* _What to produce_
Every record should be written out exactly, please.

* _Provided data_

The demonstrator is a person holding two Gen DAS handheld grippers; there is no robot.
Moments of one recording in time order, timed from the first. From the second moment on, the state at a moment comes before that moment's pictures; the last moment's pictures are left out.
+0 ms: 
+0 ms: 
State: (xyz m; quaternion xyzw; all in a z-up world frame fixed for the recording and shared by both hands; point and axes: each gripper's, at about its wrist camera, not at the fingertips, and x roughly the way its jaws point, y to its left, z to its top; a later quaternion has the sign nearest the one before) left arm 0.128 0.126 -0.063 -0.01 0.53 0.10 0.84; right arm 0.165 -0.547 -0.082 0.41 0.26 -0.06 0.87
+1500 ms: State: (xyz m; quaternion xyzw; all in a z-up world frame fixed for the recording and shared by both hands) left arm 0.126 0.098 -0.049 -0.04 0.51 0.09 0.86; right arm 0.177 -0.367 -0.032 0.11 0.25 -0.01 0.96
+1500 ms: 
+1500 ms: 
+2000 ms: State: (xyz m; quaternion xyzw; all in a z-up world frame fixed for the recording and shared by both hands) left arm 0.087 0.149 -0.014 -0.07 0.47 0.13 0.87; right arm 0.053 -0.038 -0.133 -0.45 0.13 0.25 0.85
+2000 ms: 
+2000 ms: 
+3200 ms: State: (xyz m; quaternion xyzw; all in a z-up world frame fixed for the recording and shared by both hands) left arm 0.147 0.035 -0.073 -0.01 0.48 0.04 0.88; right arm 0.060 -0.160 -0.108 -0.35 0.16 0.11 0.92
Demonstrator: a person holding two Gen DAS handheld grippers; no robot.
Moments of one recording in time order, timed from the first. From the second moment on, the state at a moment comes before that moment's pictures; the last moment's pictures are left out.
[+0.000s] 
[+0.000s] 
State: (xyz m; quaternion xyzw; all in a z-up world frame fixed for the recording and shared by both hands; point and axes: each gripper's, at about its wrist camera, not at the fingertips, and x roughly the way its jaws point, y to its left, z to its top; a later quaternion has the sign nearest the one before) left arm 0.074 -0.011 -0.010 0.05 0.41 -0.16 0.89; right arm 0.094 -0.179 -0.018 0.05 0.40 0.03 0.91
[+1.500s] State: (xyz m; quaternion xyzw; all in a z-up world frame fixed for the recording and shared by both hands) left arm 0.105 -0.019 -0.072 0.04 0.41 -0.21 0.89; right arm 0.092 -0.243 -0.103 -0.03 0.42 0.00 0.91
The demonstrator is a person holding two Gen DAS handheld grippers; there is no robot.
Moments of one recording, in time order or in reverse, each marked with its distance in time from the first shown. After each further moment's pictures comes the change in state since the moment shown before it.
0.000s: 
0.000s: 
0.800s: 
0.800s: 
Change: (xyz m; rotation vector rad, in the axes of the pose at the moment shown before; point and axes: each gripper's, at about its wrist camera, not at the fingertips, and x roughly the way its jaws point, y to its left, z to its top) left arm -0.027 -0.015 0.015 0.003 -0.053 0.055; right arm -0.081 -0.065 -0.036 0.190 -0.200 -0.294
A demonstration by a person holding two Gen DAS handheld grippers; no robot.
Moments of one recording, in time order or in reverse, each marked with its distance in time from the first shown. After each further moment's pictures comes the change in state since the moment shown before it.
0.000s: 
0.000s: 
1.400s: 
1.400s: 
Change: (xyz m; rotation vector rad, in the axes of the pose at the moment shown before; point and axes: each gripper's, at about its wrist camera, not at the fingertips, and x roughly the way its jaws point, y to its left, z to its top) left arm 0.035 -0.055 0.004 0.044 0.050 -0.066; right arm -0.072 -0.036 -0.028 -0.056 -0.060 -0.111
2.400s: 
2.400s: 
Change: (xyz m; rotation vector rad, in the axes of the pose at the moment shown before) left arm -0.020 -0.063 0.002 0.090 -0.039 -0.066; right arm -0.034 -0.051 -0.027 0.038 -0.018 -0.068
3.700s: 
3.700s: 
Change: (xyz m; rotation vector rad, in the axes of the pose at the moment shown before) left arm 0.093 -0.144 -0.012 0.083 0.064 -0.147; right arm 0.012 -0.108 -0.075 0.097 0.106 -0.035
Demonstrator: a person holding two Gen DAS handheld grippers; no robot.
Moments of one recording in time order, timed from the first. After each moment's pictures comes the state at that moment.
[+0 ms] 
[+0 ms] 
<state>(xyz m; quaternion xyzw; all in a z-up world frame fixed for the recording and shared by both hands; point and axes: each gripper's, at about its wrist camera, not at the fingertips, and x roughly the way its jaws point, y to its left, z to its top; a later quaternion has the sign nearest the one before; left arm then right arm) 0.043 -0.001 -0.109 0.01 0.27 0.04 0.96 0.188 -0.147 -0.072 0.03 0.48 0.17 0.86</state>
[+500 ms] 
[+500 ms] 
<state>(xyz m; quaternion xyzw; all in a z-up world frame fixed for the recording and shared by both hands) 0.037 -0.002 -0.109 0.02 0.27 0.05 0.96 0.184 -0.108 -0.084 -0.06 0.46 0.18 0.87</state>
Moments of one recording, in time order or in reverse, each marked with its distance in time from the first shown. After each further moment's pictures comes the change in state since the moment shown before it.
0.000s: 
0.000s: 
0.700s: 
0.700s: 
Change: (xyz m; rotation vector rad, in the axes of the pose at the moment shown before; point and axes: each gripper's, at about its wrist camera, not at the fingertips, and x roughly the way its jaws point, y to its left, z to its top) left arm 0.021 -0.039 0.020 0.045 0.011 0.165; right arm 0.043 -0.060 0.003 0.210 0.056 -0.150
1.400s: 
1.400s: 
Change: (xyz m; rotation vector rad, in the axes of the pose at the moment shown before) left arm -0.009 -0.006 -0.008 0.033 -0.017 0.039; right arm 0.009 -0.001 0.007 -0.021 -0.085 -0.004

* _Answer box_
The demonstrator is a person holding two Gen DAS handheld grippers; there is no robot.
Moments of one recording in time order, timed from the first. From the second moment on, the state at a moment comes before that moment's pictures; the last moment's pictures are left out.
+0 ms: 
+0 ms: 
State: (xyz m; quaternion xyzw; all in a z-up world frame fixed for the recording and shared by both hands; point and axes: each gripper's, at about its wrist camera, not at the fingertips, and x roughly the way its jaws point, y to its left, z to its top; a later quaternion has the sign nearest the one before) left arm 0.128 0.126 -0.063 -0.01 0.53 0.10 0.84; right arm 0.165 -0.547 -0.082 0.41 0.26 -0.06 0.87
+1500 ms: State: (xyz m; quaternion xyzw; all in a z-up world frame fixed for the recording and shared by both hands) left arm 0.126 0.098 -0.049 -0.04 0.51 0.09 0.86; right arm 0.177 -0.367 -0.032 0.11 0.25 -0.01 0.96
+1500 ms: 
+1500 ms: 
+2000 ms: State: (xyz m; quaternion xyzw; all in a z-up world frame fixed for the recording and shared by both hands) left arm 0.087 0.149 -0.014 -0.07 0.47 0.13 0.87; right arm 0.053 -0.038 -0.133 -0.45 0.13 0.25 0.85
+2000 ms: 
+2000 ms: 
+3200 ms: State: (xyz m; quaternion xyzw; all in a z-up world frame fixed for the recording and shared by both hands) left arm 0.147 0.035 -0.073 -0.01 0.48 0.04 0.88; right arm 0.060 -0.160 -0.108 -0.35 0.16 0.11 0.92
Demonstrator: a person holding two Gen DAS handheld grippers; no robot.
Moments of one recording in time order, timed from the first. From the second moment on, the state at a moment comes before that moment's pictures; the last moment's pictures are left out.
[+0.000s] 
[+0.000s] 
State: (xyz m; quaternion xyzw; all in a z-up world frame fixed for the recording and shared by both hands; point and axes: each gripper's, at about its wrist camera, not at the fingertips, and x roughly the way its jaws point, y to its left, z to its top; a later quaternion has the sign nearest the one before) left arm 0.074 -0.011 -0.010 0.05 0.41 -0.16 0.89; right arm 0.094 -0.179 -0.018 0.05 0.40 0.03 0.91
[+1.500s] State: (xyz m; quaternion xyzw; all in a z-up world frame fixed for the recording and shared by both hands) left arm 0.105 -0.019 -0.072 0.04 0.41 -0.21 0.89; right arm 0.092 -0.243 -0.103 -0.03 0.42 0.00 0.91
The demonstrator is a person holding two Gen DAS handheld grippers; there is no robot.
Moments of one recording, in time order or in reverse, each marked with its distance in time from the first shown. After each further moment's pictures comes the change in state since the moment shown before it.
0.000s: 
0.000s: 
0.800s: 
0.800s: 
Change: (xyz m; rotation vector rad, in the axes of the pose at the moment shown before; point and axes: each gripper's, at about its wrist camera, not at the fingertips, and x roughly the way its jaws point, y to its left, z to its top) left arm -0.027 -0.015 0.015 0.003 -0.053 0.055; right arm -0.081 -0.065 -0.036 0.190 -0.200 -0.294
A demonstration by a person holding two Gen DAS handheld grippers; no robot.
Moments of one recording, in time order or in reverse, each marked with its distance in time from the first shown. After each further moment's pictures comes the change in state since the moment shown before it.
0.000s: 
0.000s: 
1.400s: 
1.400s: 
Change: (xyz m; rotation vector rad, in the axes of the pose at the moment shown before; point and axes: each gripper's, at about its wrist camera, not at the fingertips, and x roughly the way its jaws point, y to its left, z to its top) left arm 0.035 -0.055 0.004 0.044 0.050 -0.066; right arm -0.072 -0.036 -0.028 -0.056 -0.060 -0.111
2.400s: 
2.400s: 
Change: (xyz m; rotation vector rad, in the axes of the pose at the moment shown before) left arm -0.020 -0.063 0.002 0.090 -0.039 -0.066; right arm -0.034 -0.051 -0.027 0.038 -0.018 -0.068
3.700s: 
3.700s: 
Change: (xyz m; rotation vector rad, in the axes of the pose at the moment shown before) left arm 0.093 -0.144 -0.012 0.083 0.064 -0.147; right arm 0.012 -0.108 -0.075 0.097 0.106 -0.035
Demonstrator: a person holding two Gen DAS handheld grippers; no robot.
Moments of one recording in time order, timed from the first. After each moment's pictures comes the state at that moment.
[+0 ms] 
[+0 ms] 
<state>(xyz m; quaternion xyzw; all in a z-up world frame fixed for the recording and shared by both hands; point and axes: each gripper's, at about its wrist camera, not at the fingertips, and x roughly the way its jaws point, y to its left, z to its top; a later quaternion has the sign nearest the one before; left arm then right arm) 0.043 -0.001 -0.109 0.01 0.27 0.04 0.96 0.188 -0.147 -0.072 0.03 0.48 0.17 0.86</state>
[+500 ms] 
[+500 ms] 
<state>(xyz m; quaternion xyzw; all in a z-up world frame fixed for the recording and shared by both hands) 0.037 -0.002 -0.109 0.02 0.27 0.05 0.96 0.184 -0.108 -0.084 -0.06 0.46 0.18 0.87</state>
Moments of one recording, in time order or in reverse, each marked with its distance in time from the first shown. After each further moment's pictures comes the change in state since the moment shown before it.
0.000s: 
0.000s: 
0.700s: 
0.700s: 
Change: (xyz m; rotation vector rad, in the axes of the pose at the moment shown before; point and axes: each gripper's, at about its wrist camera, not at the fingertips, and x roughly the way its jaws point, y to its left, z to its top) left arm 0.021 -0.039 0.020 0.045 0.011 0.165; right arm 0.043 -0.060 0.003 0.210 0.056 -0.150
1.400s: 
1.400s: 
Change: (xyz m; rotation vector rad, in the axes of the pose at the moment shown before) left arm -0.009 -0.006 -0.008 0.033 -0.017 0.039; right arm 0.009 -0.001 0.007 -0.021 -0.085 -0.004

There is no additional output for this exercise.